### Task directions
For each line below that includes the string "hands", show the whole line.

= = = =

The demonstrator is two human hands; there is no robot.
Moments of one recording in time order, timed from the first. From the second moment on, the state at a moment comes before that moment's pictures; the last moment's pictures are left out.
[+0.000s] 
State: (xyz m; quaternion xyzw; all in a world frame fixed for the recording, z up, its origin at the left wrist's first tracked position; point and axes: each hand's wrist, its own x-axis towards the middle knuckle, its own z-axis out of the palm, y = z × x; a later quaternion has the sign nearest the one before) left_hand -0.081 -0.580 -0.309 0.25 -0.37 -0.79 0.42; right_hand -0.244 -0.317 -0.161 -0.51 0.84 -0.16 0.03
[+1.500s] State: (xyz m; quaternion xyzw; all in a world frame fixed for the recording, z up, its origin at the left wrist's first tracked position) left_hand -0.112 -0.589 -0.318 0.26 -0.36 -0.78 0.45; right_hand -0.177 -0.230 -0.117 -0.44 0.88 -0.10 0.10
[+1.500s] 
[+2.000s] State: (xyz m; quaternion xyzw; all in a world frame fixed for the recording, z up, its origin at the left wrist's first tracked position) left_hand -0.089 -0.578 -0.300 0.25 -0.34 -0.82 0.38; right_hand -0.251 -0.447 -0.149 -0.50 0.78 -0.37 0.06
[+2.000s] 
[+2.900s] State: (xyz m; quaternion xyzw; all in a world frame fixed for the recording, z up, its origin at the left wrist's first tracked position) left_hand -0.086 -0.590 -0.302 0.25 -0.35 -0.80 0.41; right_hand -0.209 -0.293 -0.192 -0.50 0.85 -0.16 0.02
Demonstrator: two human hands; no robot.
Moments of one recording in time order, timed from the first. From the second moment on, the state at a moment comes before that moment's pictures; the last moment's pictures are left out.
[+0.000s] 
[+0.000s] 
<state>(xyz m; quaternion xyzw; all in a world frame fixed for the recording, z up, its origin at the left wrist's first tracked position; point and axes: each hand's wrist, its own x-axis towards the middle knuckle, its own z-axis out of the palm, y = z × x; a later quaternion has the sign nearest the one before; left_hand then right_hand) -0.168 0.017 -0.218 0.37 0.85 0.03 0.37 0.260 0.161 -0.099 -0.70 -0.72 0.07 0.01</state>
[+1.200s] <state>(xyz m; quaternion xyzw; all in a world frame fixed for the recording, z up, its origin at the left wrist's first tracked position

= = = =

### Response to this task
The demonstrator is two human hands; there is no robot.
Demonstrator: two human hands; no robot.

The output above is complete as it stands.